Task to complete
Line count for "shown": state how many lines of the data below include it, and output nothing more.
BEGIN Provided material
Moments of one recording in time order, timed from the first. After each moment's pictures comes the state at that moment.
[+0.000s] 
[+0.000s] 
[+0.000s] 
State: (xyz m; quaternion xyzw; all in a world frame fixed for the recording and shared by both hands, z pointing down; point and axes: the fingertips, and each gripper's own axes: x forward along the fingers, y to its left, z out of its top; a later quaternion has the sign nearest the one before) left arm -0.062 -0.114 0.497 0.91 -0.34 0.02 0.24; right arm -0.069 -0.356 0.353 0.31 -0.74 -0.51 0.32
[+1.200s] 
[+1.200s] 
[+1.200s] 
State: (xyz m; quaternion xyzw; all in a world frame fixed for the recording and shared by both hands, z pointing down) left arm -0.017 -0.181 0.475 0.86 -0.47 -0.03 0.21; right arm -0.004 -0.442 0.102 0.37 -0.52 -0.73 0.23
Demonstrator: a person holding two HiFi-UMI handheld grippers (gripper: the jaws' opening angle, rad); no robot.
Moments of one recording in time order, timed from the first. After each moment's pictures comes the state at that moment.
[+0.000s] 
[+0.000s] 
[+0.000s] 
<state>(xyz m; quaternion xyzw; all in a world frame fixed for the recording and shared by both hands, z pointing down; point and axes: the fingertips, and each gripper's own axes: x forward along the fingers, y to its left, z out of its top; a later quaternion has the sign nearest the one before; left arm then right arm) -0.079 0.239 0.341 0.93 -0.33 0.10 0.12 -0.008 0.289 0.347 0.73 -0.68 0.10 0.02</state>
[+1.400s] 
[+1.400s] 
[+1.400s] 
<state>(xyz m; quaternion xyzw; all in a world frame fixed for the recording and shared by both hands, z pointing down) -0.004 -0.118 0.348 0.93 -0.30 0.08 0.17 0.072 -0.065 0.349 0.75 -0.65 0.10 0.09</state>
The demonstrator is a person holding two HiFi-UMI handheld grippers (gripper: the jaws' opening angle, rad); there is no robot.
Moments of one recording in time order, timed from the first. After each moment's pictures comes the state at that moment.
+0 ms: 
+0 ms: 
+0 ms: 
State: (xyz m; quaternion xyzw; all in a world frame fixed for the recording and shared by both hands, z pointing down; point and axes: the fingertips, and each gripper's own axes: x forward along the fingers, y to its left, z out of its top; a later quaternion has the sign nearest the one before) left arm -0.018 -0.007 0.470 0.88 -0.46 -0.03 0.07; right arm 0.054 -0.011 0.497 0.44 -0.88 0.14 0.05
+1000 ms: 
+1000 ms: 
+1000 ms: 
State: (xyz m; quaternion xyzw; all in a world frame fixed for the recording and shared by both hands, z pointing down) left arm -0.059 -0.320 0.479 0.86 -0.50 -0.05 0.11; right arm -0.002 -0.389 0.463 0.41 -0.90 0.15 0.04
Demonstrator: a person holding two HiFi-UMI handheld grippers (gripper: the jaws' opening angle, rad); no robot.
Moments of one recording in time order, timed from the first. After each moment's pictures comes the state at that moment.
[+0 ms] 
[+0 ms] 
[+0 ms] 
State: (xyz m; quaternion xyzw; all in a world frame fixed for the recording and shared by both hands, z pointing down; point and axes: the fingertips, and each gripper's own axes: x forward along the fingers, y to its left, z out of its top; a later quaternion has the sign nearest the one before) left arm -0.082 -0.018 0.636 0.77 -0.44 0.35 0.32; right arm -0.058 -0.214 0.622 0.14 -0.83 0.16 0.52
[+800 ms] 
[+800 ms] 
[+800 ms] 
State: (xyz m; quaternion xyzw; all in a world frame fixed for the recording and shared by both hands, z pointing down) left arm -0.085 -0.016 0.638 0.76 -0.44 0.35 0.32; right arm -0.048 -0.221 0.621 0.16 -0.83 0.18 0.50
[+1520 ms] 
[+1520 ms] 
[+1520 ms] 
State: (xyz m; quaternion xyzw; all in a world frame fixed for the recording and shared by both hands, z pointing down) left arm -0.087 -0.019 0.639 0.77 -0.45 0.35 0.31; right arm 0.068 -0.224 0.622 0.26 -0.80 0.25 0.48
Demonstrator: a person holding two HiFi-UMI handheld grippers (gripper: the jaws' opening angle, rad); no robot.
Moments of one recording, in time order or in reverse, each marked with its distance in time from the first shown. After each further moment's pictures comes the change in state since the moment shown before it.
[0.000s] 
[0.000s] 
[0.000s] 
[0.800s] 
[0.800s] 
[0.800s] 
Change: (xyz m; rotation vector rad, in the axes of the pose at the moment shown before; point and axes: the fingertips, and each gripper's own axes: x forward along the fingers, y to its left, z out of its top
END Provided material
Response area
2